The BOP learned that most non-dangerous offenders
have homes and family support systems. The same is true for jail detainees
whose community support structures allow for successful home confinement
pending a resolution of their pretrial court proceedings.
It serves no legitimate criminal justice
interests to keep non-dangerous individuals packed in overcrowded and unsafe
jails pending trial when successful home confinement programs are available.
While the data is not completely clear, according to
the Prison
Policy Initiative, about the correlation of pretrial detention versus
violent crime rates, it is clear that a small percentage of non-dangerous jail
detainees placed in home confinement would reoffend but the number that would
commit violent crimes would be minuscule as evidenced by those released under
the Cares Act home confinement program.
One other thing that can be said with more than a
fair amount of certainty is that brutal pretrial detention influences far more
individuals to reoffend than would home confinement.
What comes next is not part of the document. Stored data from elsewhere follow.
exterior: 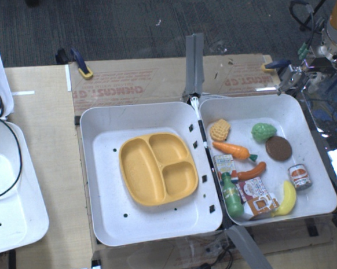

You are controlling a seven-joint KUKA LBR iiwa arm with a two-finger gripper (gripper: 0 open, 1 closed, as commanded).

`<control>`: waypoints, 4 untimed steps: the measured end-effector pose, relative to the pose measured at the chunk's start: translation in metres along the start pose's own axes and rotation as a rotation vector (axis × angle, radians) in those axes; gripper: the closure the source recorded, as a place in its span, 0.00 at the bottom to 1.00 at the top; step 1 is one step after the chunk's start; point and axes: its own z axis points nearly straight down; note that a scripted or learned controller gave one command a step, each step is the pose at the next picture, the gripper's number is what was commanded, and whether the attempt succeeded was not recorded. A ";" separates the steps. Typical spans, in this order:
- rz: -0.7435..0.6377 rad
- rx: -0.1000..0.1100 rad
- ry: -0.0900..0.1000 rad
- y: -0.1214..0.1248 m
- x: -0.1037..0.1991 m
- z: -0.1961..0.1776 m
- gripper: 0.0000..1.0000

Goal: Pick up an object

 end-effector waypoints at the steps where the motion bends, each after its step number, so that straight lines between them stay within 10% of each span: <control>1: -0.060 0.000 0.000 -0.018 0.039 -0.005 0.00; 2: -0.062 0.001 -0.002 -0.018 0.038 -0.013 1.00; 3: 0.103 0.000 -0.001 0.003 0.052 -0.016 1.00; 4: 0.103 0.000 -0.001 0.003 0.052 -0.016 0.00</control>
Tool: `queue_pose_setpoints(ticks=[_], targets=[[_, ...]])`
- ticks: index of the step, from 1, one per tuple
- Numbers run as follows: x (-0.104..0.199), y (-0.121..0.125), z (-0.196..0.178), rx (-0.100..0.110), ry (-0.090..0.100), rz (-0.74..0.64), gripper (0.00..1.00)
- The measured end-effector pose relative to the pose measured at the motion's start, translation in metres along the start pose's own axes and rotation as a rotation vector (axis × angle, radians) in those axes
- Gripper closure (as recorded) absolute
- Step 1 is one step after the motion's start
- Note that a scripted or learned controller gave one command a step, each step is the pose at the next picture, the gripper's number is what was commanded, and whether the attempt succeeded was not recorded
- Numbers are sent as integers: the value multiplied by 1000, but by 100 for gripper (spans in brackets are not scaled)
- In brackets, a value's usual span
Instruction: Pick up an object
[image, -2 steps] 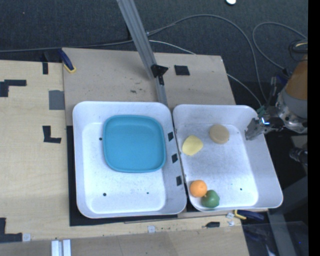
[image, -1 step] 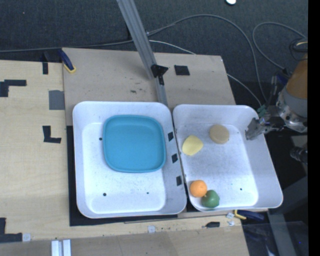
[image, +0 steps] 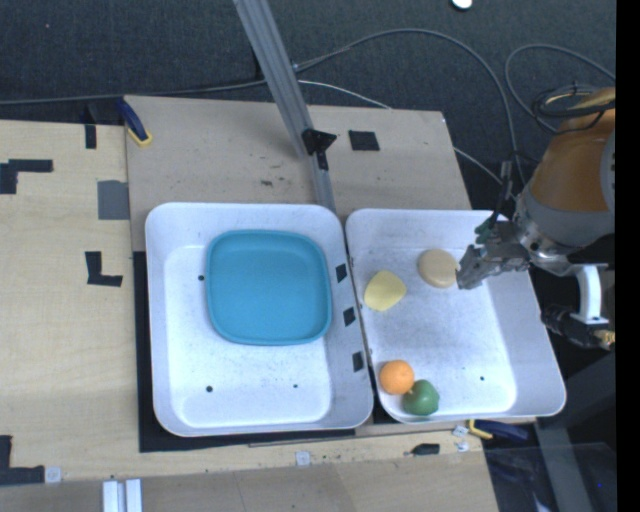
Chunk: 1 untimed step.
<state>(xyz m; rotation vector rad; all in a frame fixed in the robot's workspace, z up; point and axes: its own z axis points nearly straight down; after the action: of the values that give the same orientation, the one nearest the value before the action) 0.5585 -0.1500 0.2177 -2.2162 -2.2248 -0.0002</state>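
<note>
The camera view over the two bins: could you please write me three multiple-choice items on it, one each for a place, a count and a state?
1. Where does the square blue plastic plate lie?
A. left white bin
B. right white bin
C. on the bench

2. How many loose items lie in the right white bin?
A. two
B. four
C. six

3. What is the end effector doing?
A. carrying the round orange ball
B. carrying the plate
C. sitting beside the round beige item

Answers:
1 A, the plate rests inside the left white bin.
2 B: round beige item, pale yellow lump, round orange ball, green rounded item.
3 C, it sits at the beige item's right edge.
</note>
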Motion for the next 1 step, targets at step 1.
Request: queue_pose_setpoints(ticks=[1], targets=[[52, -2, 7, 0, 0, 0, 100]])
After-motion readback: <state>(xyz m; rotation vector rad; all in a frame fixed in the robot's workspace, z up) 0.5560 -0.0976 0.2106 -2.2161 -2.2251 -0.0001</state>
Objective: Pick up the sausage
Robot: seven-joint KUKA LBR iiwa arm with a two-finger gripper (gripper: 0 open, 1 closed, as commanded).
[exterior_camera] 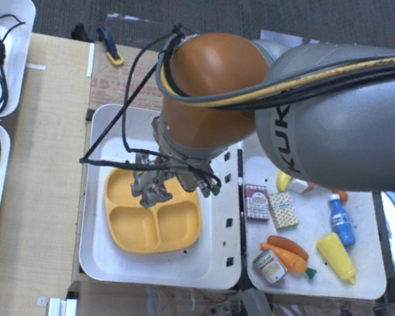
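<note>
Sausage (287, 244) lying in right bin (366, 285), hemmed by carrot (290, 259) just below and can (269, 267), well apart from end effector (151, 192). End effector poised over yellow divided plate (150, 221) in left bin (95, 249), near plate's upper rim. Finger spread unclear; nothing seen held.

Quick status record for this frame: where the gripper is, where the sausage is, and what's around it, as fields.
gripper position: gripper over the yellow divided plate in the left bin
gripper contents: cannot tell from this view
sausage: red-orange sausage lying in the right bin, apart from the gripper
beside sausage: carrot and small can just below it
other items in right bin: blue bottle, yellow bottle, two small boxes
task state: sausage not yet picked up
</note>
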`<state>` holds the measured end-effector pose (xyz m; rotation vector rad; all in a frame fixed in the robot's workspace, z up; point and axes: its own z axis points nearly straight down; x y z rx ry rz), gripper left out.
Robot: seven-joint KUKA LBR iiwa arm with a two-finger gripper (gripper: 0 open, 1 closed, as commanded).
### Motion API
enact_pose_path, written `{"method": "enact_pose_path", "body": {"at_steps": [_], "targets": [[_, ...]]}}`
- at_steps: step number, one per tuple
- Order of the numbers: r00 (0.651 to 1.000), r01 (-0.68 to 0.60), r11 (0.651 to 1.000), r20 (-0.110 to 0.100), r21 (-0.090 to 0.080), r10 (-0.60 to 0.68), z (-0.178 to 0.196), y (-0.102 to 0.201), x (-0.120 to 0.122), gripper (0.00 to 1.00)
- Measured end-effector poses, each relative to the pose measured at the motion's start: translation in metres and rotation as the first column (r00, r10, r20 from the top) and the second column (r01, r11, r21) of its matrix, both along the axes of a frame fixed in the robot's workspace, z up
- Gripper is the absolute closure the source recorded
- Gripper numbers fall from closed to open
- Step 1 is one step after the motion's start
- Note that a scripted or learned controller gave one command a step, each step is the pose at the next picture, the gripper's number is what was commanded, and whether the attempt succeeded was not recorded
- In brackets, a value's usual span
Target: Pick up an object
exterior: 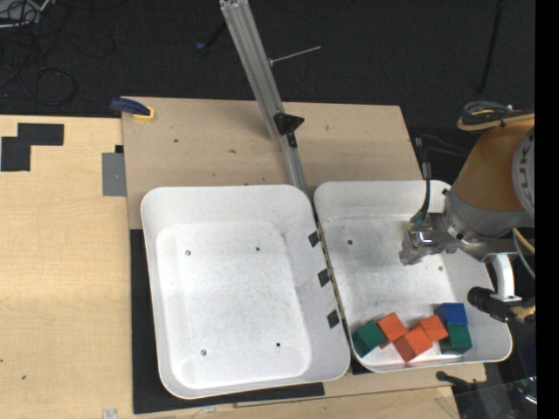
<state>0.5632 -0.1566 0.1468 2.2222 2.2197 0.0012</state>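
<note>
Camera view: matte cube-like blocks [417, 334], possibly foam, in glossy bin [376, 216].

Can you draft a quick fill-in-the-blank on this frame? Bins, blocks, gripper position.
1. The coloured blocks all lie in the ____ bin as seen from the camera.
2. They cluster at that right bin's ____ edge.
3. The block farthest to the view's right on top of the cluster is ____.
4. The gripper hangs over bare bin floor, ____ the blocks.

Missing words: right; near; blue; apart from
</note>
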Motion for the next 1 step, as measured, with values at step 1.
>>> {"method": "enact_pose_path", "body": {"at_steps": [1], "targets": [[1.0, -0.002, 1.0, 0.001, 0.0, 0.002, 0.0436, 0.0026, 0.005, 1.0]]}}
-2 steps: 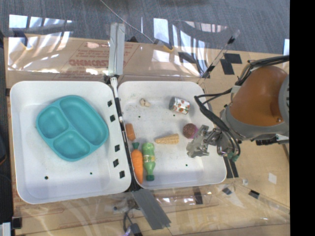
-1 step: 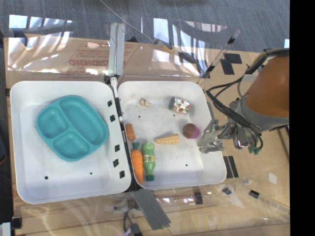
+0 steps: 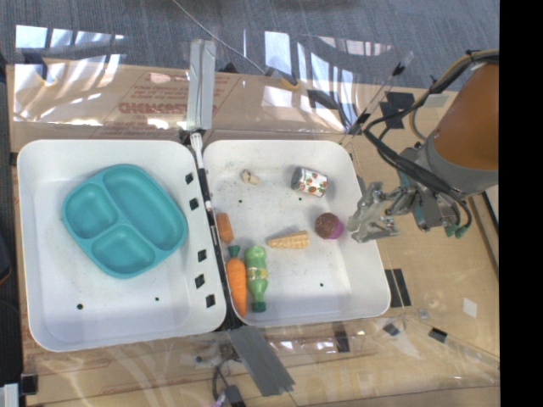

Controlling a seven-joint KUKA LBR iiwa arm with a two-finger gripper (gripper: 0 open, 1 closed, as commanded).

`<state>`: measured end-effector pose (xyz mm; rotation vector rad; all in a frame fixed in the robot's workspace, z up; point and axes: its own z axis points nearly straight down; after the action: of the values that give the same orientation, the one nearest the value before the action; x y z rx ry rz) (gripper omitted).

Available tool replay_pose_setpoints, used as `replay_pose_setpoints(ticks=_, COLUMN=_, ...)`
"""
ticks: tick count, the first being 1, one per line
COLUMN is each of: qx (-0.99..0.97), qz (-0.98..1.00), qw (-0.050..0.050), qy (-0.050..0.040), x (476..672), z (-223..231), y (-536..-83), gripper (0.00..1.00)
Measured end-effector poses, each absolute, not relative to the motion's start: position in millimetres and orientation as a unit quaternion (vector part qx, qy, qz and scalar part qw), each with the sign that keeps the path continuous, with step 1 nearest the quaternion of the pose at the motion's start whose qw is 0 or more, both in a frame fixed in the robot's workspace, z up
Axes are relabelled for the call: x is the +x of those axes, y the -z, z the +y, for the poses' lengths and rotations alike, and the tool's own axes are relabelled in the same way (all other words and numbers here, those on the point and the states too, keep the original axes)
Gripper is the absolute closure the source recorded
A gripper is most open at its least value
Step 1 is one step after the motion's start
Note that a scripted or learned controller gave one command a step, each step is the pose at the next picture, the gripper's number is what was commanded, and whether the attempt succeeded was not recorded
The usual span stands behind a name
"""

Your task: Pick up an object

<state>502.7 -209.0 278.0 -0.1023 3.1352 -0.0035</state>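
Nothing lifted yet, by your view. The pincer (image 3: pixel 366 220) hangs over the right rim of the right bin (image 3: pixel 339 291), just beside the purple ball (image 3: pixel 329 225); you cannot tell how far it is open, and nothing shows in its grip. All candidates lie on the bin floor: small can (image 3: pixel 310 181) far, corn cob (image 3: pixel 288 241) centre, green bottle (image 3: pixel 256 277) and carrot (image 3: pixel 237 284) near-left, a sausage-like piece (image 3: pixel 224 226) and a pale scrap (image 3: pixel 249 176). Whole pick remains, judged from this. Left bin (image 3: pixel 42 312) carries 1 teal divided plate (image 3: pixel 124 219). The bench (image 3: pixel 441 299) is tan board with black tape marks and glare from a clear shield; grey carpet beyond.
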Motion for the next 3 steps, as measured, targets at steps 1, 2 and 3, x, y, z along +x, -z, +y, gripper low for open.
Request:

That certainty underscores the reality that pretrial
jail detention is more harmful to public safety than home confinement.
We suggest that mayor’s offices, district attorney’s
offices, and local law enforcement agencies get together, just as the DOJ and
the BOP did during the height of the COVID pandemic, and develop meaningful
home confinement programs to replace the arbitrary and unfair jail detention
practices currently in place.
The evidence is compelling that the general public
would be better served, through taxpayer savings and enhanced public safety, if
local officials transitioned from pretrial jail detention to home confinement.